Confort: el objetivo final de la tecnología industrial es invisibilizarse. Es lo que sucede con cualquier electrodoméstico: lo naturalizamos de inmediato, se camufla sumándose a las rutinas que le imprimimos. Lo convertimos en un elemento más de nuestro decorado. Sólo vuelve a manifestarse cuando no funciona como nosotros le exigimos. Ya lo sabemos: la tecnología se vuelve visible cuando falla.

Síntoma de nuestro horizonte cultural: tecnófobo no es aquel que no utiliza la tecnología, sino por el contrario aquel que utilizándola (y tan a menudo de modo intenso), la desprecia. Otro modo de estar a la moda.
Durante muchísimo tiempo el cenit de toda tecnología fue la creación de robots. Incluso antes de que el escritor checo Karel Kapek inventara la denominación. El robot, en tanto sirviente, no es más que un constructor de confort.
La peor pesadilla de la tecnología, por lo tanto, no es más que la perversión de ese confort. Todas las versiones de Astroboy, sus fábulas, la exponen: nada más horroroso que un confort para las máquinas.
El mismo terror que Asimov describió en Yo Robot.

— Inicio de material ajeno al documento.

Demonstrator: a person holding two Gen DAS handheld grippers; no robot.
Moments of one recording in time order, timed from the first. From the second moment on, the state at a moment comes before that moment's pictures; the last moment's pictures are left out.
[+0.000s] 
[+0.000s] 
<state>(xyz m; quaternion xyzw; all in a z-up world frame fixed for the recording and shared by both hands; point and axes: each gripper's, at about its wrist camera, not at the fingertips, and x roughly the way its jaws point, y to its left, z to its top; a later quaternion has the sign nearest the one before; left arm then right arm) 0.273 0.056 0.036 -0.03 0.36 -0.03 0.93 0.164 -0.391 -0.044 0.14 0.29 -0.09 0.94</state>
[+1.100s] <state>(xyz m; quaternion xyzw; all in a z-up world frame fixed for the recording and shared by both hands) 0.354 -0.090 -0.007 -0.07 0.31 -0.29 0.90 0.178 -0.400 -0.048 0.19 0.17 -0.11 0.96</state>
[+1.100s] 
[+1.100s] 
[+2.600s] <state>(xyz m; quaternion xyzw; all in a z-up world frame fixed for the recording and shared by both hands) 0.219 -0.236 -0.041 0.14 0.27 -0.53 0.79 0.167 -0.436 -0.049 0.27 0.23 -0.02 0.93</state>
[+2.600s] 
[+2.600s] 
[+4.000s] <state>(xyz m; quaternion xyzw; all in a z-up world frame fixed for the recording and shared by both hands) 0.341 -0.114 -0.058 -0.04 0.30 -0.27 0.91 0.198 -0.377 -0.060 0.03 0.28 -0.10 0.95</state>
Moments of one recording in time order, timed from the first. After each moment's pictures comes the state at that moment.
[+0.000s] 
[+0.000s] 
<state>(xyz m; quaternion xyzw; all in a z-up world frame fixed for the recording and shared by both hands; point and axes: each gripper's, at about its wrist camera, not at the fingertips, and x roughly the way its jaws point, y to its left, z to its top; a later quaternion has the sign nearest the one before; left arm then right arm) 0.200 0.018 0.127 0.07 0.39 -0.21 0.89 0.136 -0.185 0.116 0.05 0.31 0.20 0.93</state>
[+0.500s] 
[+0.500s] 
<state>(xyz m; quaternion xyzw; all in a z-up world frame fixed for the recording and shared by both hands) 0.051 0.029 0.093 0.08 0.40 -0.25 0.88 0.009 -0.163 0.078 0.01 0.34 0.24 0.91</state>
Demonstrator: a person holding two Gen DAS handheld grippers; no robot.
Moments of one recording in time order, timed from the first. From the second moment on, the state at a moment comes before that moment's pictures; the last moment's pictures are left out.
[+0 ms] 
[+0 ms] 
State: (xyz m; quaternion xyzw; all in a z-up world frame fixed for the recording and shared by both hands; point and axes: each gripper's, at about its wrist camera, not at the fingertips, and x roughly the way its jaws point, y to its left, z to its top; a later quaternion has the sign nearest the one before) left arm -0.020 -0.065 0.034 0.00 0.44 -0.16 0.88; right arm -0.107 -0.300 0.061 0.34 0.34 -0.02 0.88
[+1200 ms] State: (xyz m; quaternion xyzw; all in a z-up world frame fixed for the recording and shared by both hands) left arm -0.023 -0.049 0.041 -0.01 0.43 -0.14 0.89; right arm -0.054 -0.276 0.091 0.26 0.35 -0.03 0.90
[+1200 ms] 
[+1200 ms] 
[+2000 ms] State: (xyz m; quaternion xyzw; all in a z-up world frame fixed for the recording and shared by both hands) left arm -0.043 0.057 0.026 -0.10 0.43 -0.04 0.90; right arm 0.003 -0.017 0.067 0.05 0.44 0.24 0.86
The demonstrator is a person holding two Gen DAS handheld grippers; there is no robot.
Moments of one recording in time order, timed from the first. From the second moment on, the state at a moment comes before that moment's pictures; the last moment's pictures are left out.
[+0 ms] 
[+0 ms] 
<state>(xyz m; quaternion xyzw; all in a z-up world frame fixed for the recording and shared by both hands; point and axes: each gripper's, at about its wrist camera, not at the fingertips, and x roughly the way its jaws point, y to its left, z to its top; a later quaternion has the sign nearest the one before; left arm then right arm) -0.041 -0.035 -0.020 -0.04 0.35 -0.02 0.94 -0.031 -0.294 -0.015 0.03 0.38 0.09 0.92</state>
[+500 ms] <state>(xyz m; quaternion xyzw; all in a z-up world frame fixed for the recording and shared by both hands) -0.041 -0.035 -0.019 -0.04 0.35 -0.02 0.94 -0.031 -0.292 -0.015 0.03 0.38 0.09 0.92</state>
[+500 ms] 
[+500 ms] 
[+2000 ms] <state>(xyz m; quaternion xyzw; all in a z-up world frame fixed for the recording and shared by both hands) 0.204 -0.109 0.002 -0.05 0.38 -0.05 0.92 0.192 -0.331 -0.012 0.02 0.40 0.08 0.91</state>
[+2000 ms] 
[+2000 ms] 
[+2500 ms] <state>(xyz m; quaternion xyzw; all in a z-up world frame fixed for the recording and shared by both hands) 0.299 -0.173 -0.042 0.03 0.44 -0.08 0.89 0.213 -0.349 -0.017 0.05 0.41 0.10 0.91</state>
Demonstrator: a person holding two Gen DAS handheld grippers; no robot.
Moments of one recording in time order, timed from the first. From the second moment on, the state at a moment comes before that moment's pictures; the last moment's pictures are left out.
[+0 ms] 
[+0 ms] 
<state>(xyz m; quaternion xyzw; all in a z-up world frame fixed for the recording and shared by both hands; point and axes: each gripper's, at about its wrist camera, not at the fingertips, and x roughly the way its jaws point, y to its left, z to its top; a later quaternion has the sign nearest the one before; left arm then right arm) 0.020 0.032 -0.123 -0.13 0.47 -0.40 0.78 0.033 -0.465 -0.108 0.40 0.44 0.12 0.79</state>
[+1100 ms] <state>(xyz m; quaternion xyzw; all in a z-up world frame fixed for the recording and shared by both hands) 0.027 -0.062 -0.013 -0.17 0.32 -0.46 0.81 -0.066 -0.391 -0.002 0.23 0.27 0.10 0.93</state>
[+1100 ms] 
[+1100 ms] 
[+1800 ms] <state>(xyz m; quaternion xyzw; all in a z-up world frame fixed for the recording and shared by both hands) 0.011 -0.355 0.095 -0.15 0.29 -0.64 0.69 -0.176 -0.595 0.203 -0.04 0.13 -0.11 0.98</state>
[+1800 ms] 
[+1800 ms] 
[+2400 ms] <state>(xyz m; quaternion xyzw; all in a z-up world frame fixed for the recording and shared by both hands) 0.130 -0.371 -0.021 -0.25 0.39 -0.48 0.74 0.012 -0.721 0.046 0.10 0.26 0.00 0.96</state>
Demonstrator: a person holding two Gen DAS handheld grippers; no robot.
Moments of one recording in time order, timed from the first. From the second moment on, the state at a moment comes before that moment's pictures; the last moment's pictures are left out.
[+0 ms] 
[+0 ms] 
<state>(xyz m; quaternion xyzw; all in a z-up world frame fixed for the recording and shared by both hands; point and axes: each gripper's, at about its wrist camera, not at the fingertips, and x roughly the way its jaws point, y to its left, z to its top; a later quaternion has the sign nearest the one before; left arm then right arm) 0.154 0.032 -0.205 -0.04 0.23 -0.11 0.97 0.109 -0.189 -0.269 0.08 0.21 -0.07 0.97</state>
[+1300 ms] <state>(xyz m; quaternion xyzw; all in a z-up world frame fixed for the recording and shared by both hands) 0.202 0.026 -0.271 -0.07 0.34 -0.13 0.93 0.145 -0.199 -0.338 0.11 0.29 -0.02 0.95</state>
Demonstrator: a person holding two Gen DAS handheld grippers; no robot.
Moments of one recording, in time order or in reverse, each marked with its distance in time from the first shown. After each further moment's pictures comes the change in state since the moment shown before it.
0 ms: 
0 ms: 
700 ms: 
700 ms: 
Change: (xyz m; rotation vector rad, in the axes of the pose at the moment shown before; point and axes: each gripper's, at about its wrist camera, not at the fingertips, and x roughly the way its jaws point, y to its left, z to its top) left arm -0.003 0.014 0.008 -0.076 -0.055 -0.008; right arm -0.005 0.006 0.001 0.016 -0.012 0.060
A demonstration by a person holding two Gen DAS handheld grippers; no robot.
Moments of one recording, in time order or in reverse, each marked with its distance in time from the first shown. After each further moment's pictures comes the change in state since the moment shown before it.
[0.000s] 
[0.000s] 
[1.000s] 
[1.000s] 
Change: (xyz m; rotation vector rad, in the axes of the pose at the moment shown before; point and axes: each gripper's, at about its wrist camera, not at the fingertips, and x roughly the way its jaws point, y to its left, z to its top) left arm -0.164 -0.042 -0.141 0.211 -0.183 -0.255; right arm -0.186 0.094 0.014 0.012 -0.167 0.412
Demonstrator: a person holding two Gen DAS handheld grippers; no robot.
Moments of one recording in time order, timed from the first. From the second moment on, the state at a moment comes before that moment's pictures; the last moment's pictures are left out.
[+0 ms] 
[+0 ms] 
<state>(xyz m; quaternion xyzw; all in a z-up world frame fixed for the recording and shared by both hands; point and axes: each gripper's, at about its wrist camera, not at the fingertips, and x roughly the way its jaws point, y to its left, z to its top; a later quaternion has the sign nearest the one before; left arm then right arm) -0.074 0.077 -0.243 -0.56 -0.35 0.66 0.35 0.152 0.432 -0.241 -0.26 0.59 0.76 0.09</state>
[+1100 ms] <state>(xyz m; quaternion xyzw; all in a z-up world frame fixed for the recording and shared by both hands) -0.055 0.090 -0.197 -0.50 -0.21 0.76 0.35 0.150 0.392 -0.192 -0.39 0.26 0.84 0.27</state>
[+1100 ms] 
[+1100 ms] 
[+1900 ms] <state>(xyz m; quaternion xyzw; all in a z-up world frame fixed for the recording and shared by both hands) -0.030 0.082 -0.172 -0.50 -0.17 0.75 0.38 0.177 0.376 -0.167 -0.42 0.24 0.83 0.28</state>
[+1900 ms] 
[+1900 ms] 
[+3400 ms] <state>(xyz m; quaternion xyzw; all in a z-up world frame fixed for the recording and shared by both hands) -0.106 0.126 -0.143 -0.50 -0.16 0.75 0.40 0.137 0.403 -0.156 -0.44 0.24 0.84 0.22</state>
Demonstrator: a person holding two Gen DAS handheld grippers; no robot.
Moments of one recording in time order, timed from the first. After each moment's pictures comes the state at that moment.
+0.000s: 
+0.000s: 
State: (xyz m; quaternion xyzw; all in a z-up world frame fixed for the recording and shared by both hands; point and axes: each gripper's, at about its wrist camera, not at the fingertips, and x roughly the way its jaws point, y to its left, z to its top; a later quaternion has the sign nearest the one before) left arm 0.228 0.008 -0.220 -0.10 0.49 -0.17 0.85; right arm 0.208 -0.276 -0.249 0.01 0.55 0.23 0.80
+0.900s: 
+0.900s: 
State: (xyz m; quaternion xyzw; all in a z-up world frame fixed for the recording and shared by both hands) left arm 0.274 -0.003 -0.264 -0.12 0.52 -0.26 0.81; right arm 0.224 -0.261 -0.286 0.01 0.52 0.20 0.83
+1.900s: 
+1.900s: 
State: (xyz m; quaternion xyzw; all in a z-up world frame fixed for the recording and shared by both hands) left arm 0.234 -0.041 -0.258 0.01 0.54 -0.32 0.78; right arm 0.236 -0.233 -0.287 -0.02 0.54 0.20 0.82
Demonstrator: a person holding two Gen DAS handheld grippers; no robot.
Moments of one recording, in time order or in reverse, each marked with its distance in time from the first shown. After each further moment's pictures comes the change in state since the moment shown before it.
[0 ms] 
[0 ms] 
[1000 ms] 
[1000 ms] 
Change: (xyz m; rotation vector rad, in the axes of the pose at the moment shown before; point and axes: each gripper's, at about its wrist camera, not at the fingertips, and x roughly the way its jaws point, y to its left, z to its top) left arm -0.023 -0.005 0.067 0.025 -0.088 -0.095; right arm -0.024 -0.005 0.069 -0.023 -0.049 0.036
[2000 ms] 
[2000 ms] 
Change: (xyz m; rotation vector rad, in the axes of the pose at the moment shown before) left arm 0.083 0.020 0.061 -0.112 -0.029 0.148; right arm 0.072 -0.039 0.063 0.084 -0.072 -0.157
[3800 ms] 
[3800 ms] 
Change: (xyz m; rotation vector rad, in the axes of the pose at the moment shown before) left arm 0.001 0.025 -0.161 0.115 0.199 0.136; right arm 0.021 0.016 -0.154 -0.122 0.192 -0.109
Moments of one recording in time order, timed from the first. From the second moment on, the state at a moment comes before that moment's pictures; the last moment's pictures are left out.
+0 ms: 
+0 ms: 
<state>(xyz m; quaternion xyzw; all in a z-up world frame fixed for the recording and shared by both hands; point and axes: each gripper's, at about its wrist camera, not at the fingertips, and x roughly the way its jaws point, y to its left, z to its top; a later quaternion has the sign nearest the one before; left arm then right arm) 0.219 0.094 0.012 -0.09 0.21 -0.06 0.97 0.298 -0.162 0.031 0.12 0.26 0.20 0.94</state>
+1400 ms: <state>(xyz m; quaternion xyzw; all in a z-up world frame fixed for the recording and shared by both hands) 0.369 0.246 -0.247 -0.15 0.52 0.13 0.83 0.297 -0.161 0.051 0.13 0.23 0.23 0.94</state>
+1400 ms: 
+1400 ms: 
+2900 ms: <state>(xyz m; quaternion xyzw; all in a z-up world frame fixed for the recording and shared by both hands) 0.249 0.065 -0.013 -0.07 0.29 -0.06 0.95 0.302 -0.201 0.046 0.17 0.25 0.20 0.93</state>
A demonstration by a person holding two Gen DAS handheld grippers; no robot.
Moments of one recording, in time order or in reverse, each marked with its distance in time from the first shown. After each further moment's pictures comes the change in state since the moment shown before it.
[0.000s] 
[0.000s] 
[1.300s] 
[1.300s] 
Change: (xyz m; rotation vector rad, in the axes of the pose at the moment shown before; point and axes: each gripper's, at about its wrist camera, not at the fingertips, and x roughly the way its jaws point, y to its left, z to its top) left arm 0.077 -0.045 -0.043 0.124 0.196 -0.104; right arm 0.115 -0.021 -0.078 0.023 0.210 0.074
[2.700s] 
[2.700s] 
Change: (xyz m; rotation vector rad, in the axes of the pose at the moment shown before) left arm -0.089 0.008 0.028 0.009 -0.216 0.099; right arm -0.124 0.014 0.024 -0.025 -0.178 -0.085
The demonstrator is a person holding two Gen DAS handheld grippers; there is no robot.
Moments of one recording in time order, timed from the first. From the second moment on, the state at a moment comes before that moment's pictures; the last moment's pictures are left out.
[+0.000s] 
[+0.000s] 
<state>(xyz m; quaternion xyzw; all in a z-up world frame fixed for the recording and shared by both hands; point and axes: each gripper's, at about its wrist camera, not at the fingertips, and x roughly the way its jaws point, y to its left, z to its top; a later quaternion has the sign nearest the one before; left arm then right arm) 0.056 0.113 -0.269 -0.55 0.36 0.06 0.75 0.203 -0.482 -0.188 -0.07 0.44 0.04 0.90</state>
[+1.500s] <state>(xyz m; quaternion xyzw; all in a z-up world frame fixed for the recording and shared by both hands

Si para McLuhan la tecnología es nuestra continuación, en estas distopías el ser humano, por horrorosa inversión, no deja de ser sólo la extensión de las cada vez más autosuficientes máquinas. ¿Cuál sería entonces la tarea del arte que la de señalar infatigablemente lo extrañas que pueden resultar las máquinas? No estoy refiriéndome a ninguna otra cosa que no sea su desnaturalización: eyectarlas de la invisibilidad cotidiana.

¿Qué otra cosa es el vintage? Pura reutilización. Una estética que por definición se recorta de los modos visuales del presente. Si la estética es una forma de nombrar al tiempo, el vintage implica la puesta en escena de otra lengua. El vintage reinicia un camino que suponíamos clausurado: retoma el relato en el mismo punto en el que nuestro predecesores comenzaron a abandonarlo.

No debería tratarse de nostalgia, sino de la confianza en una estética que aún tiene mucho por decir. En este sentido, los pre-rafaelistas fueron vintage avant-la-lettre.

El esquema vintage no convoca ni a la utopía ni a su revés, la distopía, sino a su prima hermana, la ucronía. Interroga sobre los futuros probables e improbables de una trama que creíamos clausurada para siempre. El vintage desmuseifica convirtiéndolo todo en un museo (allanando las diferencias).

La virtualidad digital (la que hoy reorganiza nuestros imaginarios vintage) se determina, en todos los casos, en un hardware (condición elemental de existencia, al menos en nuestros tiempos anfibios). Hardware que necesariamente propone una ergonomía social (el sitio donde nuestro cuerpo se aloja mientras lo virtual se expande). No puedo más que recordar aquella figura narrada por Michel Tournier en su novela El Rey de los Alisos: el hipnódromo, esto es, la descripción de los cuerpos de los niños mientras duermen.

¿Cuál es tu postura corporal en este mismo momento, mientras leés estas líneas?
¿Qué nuevas posturas experimentamos mientras damos vueltas con nuestro iPad?

Cuantas más horas interactuamos en y con entornos virtuales, más sobredeterminante resultan nuestras posiciones corporales por personales. ¿Cómo se nos verá cuando todo esté de una vez por todas desenchufado?